The final section examines ‘Diaspora and the Global Village.’ Caroline Bithell contributes a study of Georgian vocal polyphony, accounting for its history of revivals from the nineteenth century to the post-Soviet era. She argues that Georgian polyphony currently exists in a post-revival form, linking transnational communities and no longer struggling for survival. Sean Williams deconstructs the imagined Ireland with which a global diaspora attempts to connect via traditional music, suggesting that Ireland might be considered as ‘a location on land and in the mind’ (p. 615). Anthony Shay compares the revival of Iranian dance in Iran and among the American diaspora from the 1930s to the present. Responding to the need for identity in modern national and diasporic contexts, the revival of Iranian dance gained prestige and formed parallel traditions as it adapted to a variety of functions as art, representation, resistance, and celebration. Carol Muller discusses the strategies employed by displaced South African jazz musicians during apartheid to revive their music and identity in the absence of retrievable records. The ways in which exiled musicians inserted the sounds of home into jazz compositions reveal a number of contradictions to established paradigms of music revival.

Finally, Mark Slobin’s afterword addresses the implications of the ‘re-’prefix, suggesting that it may have replaced the ‘post-’ of late 20th century academia. He proposes that revival scholars might increasingly look towards ‘parallel musics’ as well as to related disciplines, such as language revitalisation, for insight.

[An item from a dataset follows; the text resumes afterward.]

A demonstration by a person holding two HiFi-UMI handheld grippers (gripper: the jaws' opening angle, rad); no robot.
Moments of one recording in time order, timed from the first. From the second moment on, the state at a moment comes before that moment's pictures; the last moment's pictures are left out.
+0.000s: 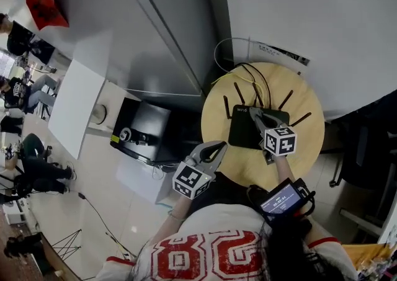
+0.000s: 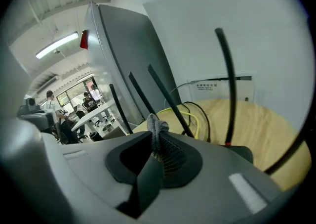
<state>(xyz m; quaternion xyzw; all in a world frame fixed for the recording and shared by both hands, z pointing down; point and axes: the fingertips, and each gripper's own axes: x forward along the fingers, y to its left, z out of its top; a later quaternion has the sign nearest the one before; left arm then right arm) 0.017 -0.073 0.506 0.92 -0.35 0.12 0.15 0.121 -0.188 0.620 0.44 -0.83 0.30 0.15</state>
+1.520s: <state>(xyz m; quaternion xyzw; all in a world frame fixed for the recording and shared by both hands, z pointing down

Both the advantages and the drawbacks of ‘revival’ as an analytical category are evident in the Handbook. In addition to being a handy concept for comparing the differences and commonalities of musical/cultural phenomena that share certain salient features, it potentially offers mainstream musicology a powerful and well-theorised concept for thinking through non-linear musical histories. However, as certain studies included in the Handbook reveal, the attempt to think of revival globally throws up difficulties in translation when applying the concept in contexts not easily comparable to its origins in Anglo/American folklore. Additionally the concept becomes unwieldy as it expands to cover an increasingly diverse range of movements. Perhaps, as Livingston suggests, revival theory is best employed as a ‘preliminary framework’ for discussing related phenomena, upon which more detailed work can be built (p. 63).